Let $\left|{Y \left({x}\right) - y \left({x}\right)}\right| \le B$ when $\left|{x - a}\right| \le h$. (Certainly we could take $B = 2k$.)

Then:

$\displaystyle Y \left({x}\right) - y \left({x}\right) = \int_a^x \left({f \left({t, Y \left({t}\right)}\right) - f \left({t, y \left({t}\right)}\right)}\right) \, \mathrm d t$

But:

$\left|{f \left({t, Y \left({t}\right)}\right) - f \left({t, y \left({t}\right)}\right)}\right| \le A \left|{Y \left({t}\right) - y \left({t}\right)}\right| \le AB$

So:

$\left|{Y \left({t}\right) - y \left({t}\right)}\right| \le AB \left|{x - a}\right|$

Repeating the argument, we can get successive estimates for the upper bound of $\left|{Y \left({x}\right) - y \left({x}\right)}\right|$ in $\left({a - h \,.\,.\, a + h}\right)$.

This gives:

$\displaystyle \frac {A^2 B}{2!} \left|{x - a}\right|^2, \ldots, \frac {A^n B}{n!} \left|{x - a}\right|^n, \ldots$

But this sequence tends to $0$.

So $Y \left({x}\right) = y \left({x}\right)$ in $\left({a - h \,.\,.\, a + h}\right)$.

$\blacksquare$

## Source of Name

This entry was named for Charles Émile Picard.
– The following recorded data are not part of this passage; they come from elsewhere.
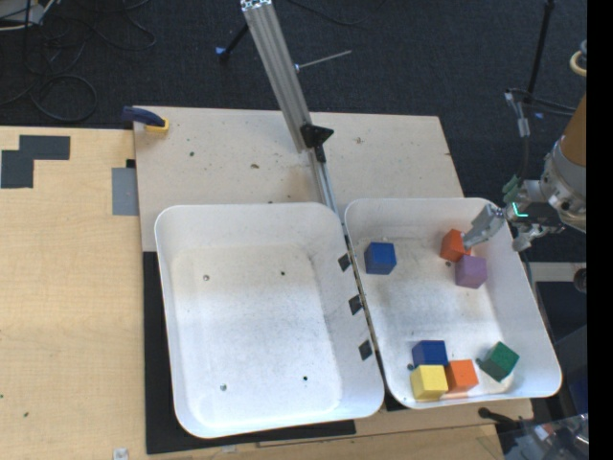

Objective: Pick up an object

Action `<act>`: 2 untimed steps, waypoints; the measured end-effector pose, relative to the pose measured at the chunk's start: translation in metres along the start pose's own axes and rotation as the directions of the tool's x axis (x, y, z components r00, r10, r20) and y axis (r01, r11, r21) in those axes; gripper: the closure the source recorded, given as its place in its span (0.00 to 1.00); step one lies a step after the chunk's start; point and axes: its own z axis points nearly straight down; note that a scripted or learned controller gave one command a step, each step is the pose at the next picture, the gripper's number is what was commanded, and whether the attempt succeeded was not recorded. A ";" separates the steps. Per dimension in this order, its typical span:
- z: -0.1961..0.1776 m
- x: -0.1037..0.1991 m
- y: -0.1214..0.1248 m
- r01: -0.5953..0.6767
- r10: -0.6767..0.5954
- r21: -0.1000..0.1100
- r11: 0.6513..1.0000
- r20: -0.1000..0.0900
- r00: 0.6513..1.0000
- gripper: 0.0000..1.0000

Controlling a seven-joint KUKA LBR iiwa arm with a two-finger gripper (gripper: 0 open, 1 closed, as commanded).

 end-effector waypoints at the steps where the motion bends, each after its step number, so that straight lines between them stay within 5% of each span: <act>1: -0.002 0.000 0.001 -0.001 0.001 -0.004 1.000 0.001 1.000 0.00; 2: 0.047 -0.004 -0.008 -0.001 0.001 0.001 1.000 0.000 1.000 0.00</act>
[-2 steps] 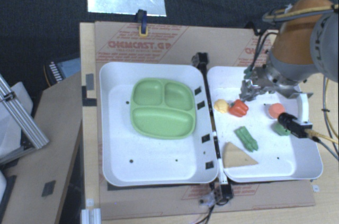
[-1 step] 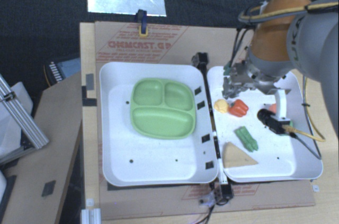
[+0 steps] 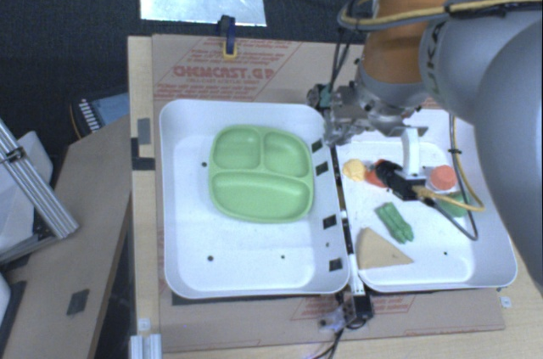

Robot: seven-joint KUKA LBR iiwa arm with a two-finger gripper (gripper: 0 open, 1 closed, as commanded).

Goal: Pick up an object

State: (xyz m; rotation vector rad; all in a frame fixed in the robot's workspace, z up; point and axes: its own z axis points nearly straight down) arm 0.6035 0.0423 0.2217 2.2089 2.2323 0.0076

It is also known as the Picard-Lindelöf Theorem or the Cauchy-Lipschitz Theorem, after Ernst Leonard Lindelöf, Augustin Louis Cauchy and Rudolf Lipschitz.

Some sources give this as Picard's Theorem but there are other theorems with this appellation so it is better to disambiguate.